Talk:CH391L/S12/HostOrganisms: Difference between revisions

Why would you choose certain chassis over others? Pros and cons of each?*Brian Renda 17:35, 13 February 2012 (EST):

• Michael Hammerling 14:49, 15 February 2012 (EST): Added description of Acenitobacter and a link to that paper.

Acinetobacter needs love. I can write up a short piece on it, otherwise here's a good paper. [1].*Brian Renda 17:35, 13 February 2012 (EST):

• Jeffrey E. Barrick 22:30, 13 February 2012 (EST): I want to know more about the advantages and disadvantages of yeast.

• Yi Kou 02:22, 14 February 2012 (EST): me too.

• Michael Hammerling 12:52, 20 February 2012 (EST): Done

• Jeremy R. McLain 18:58, 16 February 2012 (EST): So we can use various host organisms to replicate a gene of interest in a plasmid that we transform into the that organism. In the case of E. coli, you mentioned the strain we use in the lab can no longer survive in our bodies, so it shouldn't be much of a biohazard. Is that because people have manipulated its genes or is that just some particular strain found naturally?

• Jeffrey E. Barrick 22:11, 18 February 2012 (EST):Many lab strains have lost certain genes needed for survival in natural environments. For E. coli, some strains have been in the lab for over a hundred years! (If you're into microbiology history-adventure stories, I recommend the book Microbe Hunters [2]) Sometimes they just lose regions of the genome that have genes necessary for survival in harsh environments because they are inherently unstable during replication. Sometimes strains that lose certain genes actually have an advantage over the "natural" strain and will outgrow and displace them in the lab. For example, some E. coli strains apparently became non-motile because it is costly to make flagella, and they have no use when grown in well-shaken flasks, so mutants displaced the motile ancestor at some point when they were grown in the lab and re-streaked to single colonies. Many pathogens also lose virulence factors when propagated in lab. This is the basis of "attenuated" vaccines.
• Jeffrey E. Barrick 22:20, 18 February 2012 (EST):You can never be too safe regarding the release of recombinant DNA into the environment. Even if our E. coli didn't survive outside the lab (which is not guaranteed), its DNA might be taken up by other organisms by horizontal gene transfer.

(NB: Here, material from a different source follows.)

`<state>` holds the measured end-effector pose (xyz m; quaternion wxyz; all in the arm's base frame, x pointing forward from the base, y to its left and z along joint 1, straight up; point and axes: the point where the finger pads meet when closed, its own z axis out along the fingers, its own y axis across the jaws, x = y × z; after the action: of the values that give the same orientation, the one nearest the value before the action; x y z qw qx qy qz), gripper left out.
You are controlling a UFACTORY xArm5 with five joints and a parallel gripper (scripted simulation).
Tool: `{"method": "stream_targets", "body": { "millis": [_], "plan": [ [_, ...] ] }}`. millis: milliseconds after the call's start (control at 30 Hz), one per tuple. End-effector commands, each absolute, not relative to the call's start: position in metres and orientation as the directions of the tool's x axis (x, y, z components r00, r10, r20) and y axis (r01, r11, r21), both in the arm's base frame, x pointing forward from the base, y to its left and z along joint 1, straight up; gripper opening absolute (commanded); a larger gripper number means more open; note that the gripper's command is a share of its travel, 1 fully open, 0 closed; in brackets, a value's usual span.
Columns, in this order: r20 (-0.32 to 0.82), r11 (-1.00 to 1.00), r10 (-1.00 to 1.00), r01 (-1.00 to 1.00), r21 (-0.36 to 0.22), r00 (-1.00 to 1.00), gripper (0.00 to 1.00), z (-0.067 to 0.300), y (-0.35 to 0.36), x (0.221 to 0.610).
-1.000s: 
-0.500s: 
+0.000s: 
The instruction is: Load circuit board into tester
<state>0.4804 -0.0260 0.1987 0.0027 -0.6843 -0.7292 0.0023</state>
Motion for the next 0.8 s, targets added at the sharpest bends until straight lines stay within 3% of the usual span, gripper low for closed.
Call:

• Adam Meyer 12:09, 19 February 2012 (EST): How about something about different kinds of E. coli. Specifically cloning strains vs expression strains.

• Jeffrey E. Barrick 09:16, 20 February 2012 (EST):That's an awesome idea, and a very important thing to pay attention to.

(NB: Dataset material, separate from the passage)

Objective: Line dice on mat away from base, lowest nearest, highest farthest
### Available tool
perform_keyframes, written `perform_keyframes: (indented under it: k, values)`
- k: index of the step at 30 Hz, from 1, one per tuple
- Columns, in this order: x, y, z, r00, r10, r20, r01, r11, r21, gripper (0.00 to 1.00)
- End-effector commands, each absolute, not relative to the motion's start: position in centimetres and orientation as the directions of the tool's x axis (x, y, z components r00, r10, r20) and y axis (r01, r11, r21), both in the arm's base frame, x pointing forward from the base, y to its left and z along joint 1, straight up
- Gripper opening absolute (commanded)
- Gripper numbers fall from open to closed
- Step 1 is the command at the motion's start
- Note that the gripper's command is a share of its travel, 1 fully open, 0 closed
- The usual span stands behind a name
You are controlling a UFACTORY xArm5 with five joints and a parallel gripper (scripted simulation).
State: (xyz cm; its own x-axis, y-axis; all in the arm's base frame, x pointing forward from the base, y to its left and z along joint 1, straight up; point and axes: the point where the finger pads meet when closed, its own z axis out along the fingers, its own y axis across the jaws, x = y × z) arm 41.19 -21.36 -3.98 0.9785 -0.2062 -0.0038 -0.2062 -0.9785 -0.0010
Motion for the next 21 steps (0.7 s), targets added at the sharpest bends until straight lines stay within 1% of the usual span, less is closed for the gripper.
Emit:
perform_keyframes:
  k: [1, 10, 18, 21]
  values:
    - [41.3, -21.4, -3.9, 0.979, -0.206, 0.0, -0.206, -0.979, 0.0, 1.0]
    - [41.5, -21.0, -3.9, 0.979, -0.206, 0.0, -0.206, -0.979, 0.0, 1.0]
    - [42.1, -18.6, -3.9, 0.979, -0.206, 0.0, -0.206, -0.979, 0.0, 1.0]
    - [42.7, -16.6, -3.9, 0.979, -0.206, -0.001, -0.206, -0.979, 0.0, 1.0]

• Michael Hammerling 12:51, 20 February 2012 (EST): Done

• Midhat Patel 13:02, 27 February 2012 (EST): Has there been any success using more complex eukaryotic organisms for genome integration? We used NIH3T3 cells in my last lab and added genes that coded for shRNA for the genes we were trying to knock out. Also, this may sound like a stupid question, but how exactly is DNA transfected into eukaryotic cells?

References

1. Metzgar D, Bacher JM, Pezo V, Reader J, Döring V, Schimmel P, Marlière P, and de Crécy-Lagard V. Acinetobacter sp. ADP1: an ideal model organism for genetic analysis and genome engineering. Nucleic Acids Res. 2004;32(19):5780-90. DOI:10.1093/nar/gkh881 | PubMed ID:15514111 | HubMed [Metzgar2004]

   Acinetobacter sp. ADP1: an ideal model organism for genetic analysis and genome engineering.

2. ISBN:0156027771 [deKruif1926]

   Adventure-history of early microbiology.